Conversely, given a nondegenerate bilinear antisymmetric form $\phi$ on $g$, one defines the Lie algebra structure on the vector space $h:=g\oplus c$: $$ [a,b]=\phi(a,b), [g,c]=0 $$
and extend the bracket by bilinearity to the rest of $g\oplus c$. Now, its your turn to do some work: you sit down and check carefully the axioms of lie algebra for this bracket on $h$ and the fact that its center is exactly $c$. Denote the resulting Lie algebra by $Ext_\phi$.

Suppose that we have two different (nondegenerate) antisymmetric bilinear forms $\phi, \psi$ on $g$ and $\alpha$ is an automorphism of the vector space $g$ sending the form $\phi$ to the form $\psi$: $$ \psi(\alpha(a), \alpha(b))= \phi(a,b). $$ Then you again sit down and check that $\alpha$ defines an isomorphism $$ \alpha_*: Ext_\phi\to Ext_\psi $$ which acts by the identity on $c$ and via $\alpha$ on $g$.
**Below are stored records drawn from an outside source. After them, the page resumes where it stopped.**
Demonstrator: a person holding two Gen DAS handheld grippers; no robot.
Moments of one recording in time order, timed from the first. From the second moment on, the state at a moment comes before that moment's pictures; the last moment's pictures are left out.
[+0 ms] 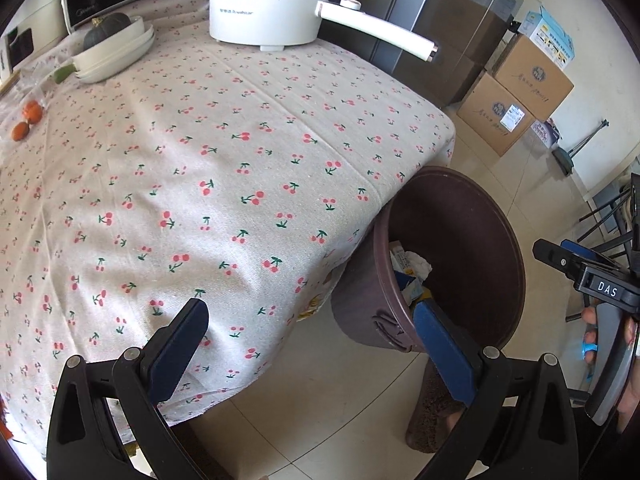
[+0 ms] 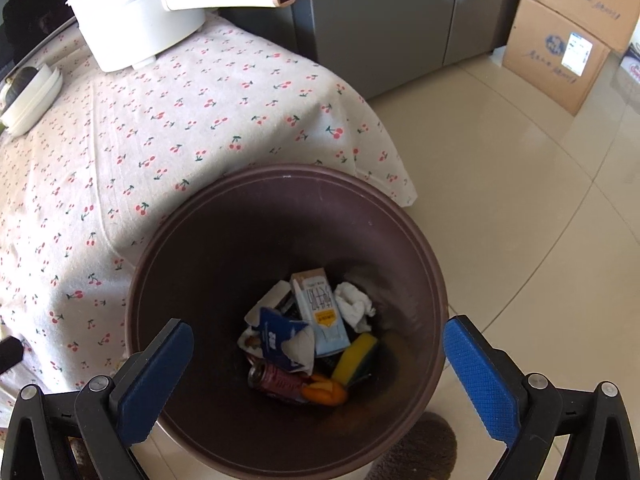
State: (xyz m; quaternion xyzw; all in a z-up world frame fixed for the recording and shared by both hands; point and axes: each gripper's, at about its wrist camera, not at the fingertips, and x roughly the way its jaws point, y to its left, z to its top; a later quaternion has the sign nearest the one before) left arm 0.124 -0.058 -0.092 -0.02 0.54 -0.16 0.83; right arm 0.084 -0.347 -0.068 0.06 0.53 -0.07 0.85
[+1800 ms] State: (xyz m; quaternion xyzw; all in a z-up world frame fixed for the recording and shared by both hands) left arm 0.013 -0.007 0.013 -0.01 0.33 -0.05 0.94; right arm 0.000 -0.212 0.020 -0.07 0.30 0.00 0.95
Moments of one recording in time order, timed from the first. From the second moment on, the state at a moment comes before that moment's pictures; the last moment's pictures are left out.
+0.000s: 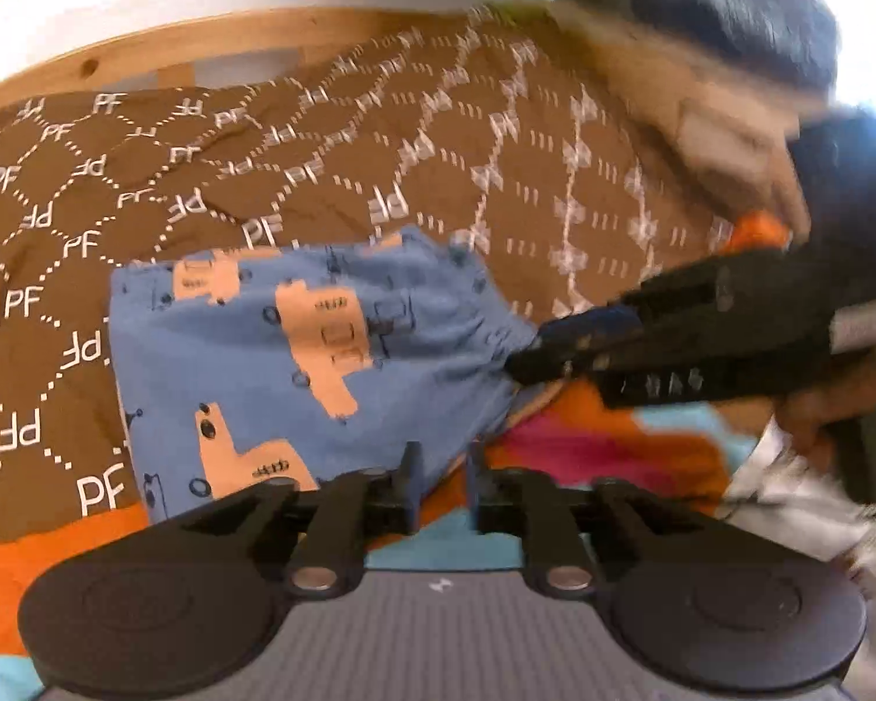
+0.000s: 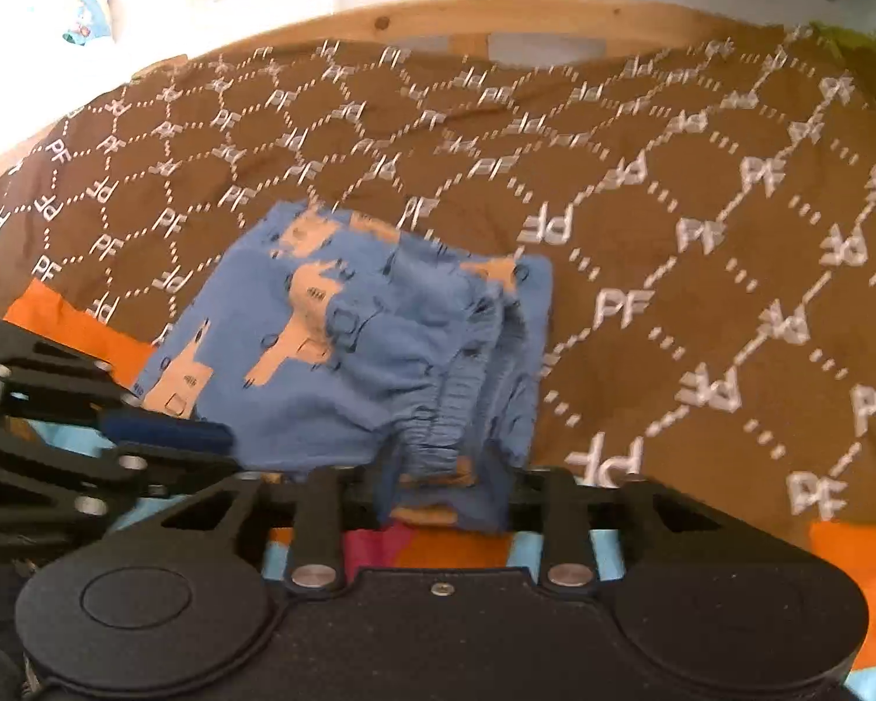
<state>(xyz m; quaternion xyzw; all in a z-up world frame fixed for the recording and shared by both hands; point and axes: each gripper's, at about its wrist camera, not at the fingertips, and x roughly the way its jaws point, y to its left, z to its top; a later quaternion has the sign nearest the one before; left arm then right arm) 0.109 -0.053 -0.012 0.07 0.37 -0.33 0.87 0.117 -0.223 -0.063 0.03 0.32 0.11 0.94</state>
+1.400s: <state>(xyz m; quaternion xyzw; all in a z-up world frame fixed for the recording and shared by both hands) 0.150 0.020 -0.039 -0.08 0.43 -0.02 0.90 0.242 -0.153 -0.077 -0.22 0.17 0.09 0.95</state>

Lastly, you need to check that if $h, h'$ are isomorphic lie algebras with 1-dimensional centers $c, c'$ and commutative quotients $h/c, h'/c'$ which are isomorphic as vector spaces, then there exists an isomorphism $$ \alpha: (h/c, \phi)\to (h'/c', \phi'), $$ where $h=Ext_{\phi}$ and $h'=Ext_{\phi'}$. You prove this by observing that the isomorphism $h\to h'$ has to send center to center.
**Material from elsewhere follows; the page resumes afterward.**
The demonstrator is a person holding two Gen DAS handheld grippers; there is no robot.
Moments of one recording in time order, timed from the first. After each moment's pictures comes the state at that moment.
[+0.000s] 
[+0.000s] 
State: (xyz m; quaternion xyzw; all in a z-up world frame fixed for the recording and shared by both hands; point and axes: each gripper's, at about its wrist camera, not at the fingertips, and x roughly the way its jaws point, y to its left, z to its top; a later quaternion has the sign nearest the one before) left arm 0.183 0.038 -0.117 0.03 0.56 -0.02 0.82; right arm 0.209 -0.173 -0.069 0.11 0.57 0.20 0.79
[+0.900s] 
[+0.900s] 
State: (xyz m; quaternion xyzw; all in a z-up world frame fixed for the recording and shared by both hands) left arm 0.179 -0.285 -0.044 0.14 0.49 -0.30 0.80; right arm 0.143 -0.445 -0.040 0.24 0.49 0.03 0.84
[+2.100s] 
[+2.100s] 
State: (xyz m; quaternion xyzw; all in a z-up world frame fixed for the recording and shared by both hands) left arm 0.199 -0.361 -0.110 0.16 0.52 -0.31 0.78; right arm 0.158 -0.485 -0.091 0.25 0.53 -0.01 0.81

Therefore, the set of isomorphism classes of your lie algebras is parameterized by the set of isomorphism classes of pairs $(g, \phi)$ where $g$ is a $k$-vector space and $\phi$ is a nondegenerate antisymmetric bilinear form on $g$. Since all such forms are isomorphic, there is a unique one, determined by the dimension of $g$. The corresponding central extension is called Heisenberg Lie algebra.

Answer 3

I am also reading this book for recreation, and just got to Exercise 3.10. I'm not sure if this is "rigorous," but as in the text, I broke down the case where $L' \subset Z(L)$. I created a basis set $\{x_1,\ldots,x_r,z_1,\ldots,z_s\}$ where the $x_i \notin Z(L)$ and $z_j \in Z(L)$. Then you have that, for some index $k$, $[x_i,x_l]=\alpha_{il}z_k$ for all $1\leq i,l \leq r$. Since $[x_l,x_i]=-\alpha_{il}z_k$, the matrix $A$ of the $\alpha_{il}$ (with 0's along the diagonal) is a skew-symmetric matrix -- again, I'm "ignoring" in my counting of necessary rows and columns the center of the Lie algebra, focusing instead on the non-central part. If you encounter another Lie algebra of the same dimension with the same breakdown, but different structure constants, you then use the fact that if you change the basis of a Lie algebra, then in this setting, the new structure constants are represented by $B^TAB$ where $B$ is the change of basis matrix. So now you're looking for equivalence classes of skew-symmetric matrices under conjugacy. This post breaks that down: Two skew symmetric matrices of same rank are congruent..

I think the same reasoning applies in the case where $L' \not\subset Z(L)$. Pick an element that spans $L'$, say $x_1$, pick all your basis vectors that span $Z(L)$, then complete the basis by adding $x_2,x_3,\ldots,x_r$. Here you have $[x_i,x_j]=\alpha_{ij}x_1$. Here again you have an $r\times r$ skew-symmetric matrix.

At least, that's how I'm approaching the problem. Feedback welcome!